The FTC and the Florida Attorney General Ban Operator of Magazines Sales Company that Targeted Prisoners and their Families. On September 28, the FTC and the Florida Office of Attorney General announced that they reached a settlement with Roy Snowden, the owner and operator of Inmate Magazine Service. The settlement imposes a ban on selling or marketing magazine subscriptions, and a monetary judgment of $2.2 million, which is partially suspended based on an inability to pay. The settlement resolves allegations that Snowden violated the FTC’s Mail, Internet, or Telephone Order Merchandise Rule, specifically by marketing magazine subscriptions to consumers serving prison sentences, offering to send the magazines within 120 days of their order. In many cases, however, the magazines purportedly never arrived or were delivered past the 120-day mark with no notification to the consumers about delayed shipment or the chance to cancel their orders. 

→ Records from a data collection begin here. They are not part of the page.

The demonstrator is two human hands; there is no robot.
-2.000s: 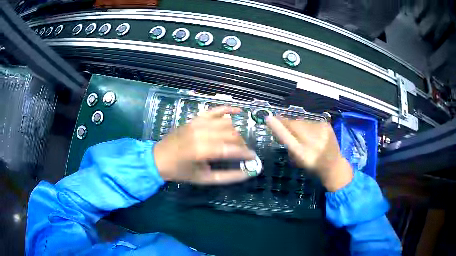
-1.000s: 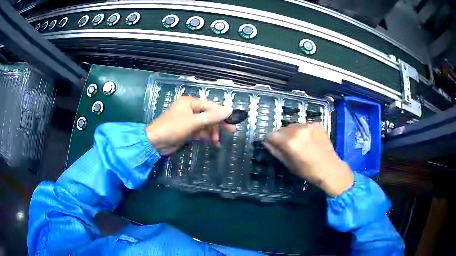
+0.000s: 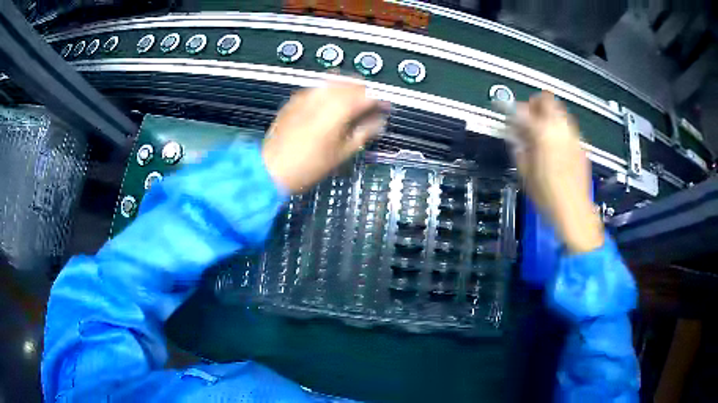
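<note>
The clear blister tray [image 3: 338, 311] lies on the green mat. Its right-hand columns show black edges of round units; the left columns look clear. My left hand [image 3: 327, 130] is above the tray's back edge by the conveyor rail, blurred, with curled fingers; whether it holds anything cannot be told. My right hand [image 3: 551, 149] is over the near conveyor rail at the right, blurred, its fingertips just below a round unit [image 3: 501, 94] on the belt; its grip cannot be told. More round units [image 3: 368, 63] sit spaced along the green conveyor belt [image 3: 457, 79].
Set-aside units [image 3: 171, 152] lie on the green mat [image 3: 209, 142] at left, partly behind my left sleeve. A blue bin [image 3: 538, 248] is right of the tray, mostly covered by my right arm. Cloudy empty trays [image 3: 35, 181] stand at far left. An orange-brown strip [image 3: 358, 11] lies beyond the belt.
Both hands have moved off the tray towards the conveyor, my right hand up and right, my left hand up. The dark disc at my left fingers is no longer visible. Belt units have shifted right.
</note>
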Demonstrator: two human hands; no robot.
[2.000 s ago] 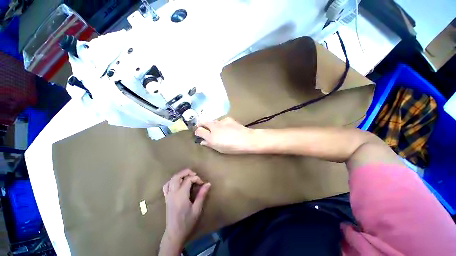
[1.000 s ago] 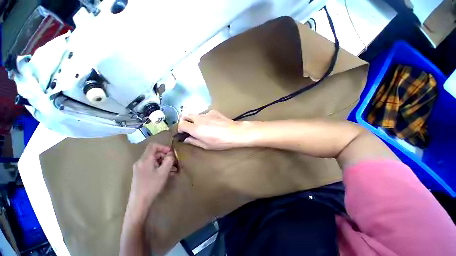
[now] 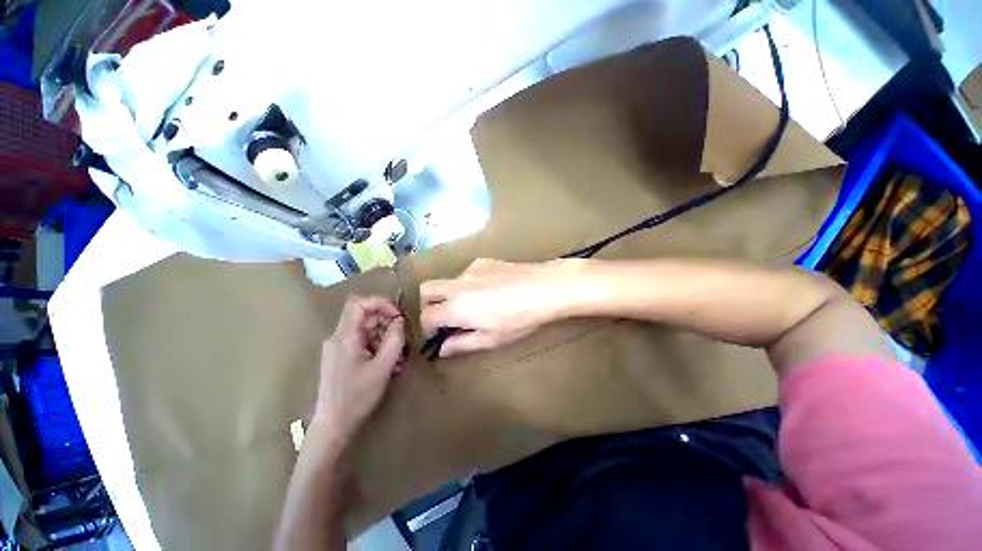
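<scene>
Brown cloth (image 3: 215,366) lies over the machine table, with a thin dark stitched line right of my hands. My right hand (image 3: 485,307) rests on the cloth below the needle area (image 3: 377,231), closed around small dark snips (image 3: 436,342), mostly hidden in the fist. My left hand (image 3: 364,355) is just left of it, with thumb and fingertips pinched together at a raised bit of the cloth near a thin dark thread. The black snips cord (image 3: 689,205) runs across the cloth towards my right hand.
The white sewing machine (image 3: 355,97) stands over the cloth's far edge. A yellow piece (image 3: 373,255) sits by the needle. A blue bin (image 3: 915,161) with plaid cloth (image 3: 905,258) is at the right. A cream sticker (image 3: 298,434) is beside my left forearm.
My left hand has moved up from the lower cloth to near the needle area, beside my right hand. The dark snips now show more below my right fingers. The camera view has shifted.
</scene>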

Two Debt Collectors Banned from Debt Collection Pursuant to FTC Settlement. On September 27, the FTC announced that Critical Resolution Mediation LLC and Parliament Services LLC and their officers Brian Charles McKenzie and Tracy Dottrice Warren would be permanently banned from debt collection as part of a settlement over allegations that the defendants and their agents posed as police and attorneys to threaten consumers, and attempted to collect debts that the consumers did not actually owe. The settlement imposes a monetary judgment of more than $3 million, which is partially suspended due to an inability to pay.

DISCLAIMER: Because of the generality of this update, the information provided herein may not be applicable in all situations and should not be acted upon without specific legal advice based on particular situations.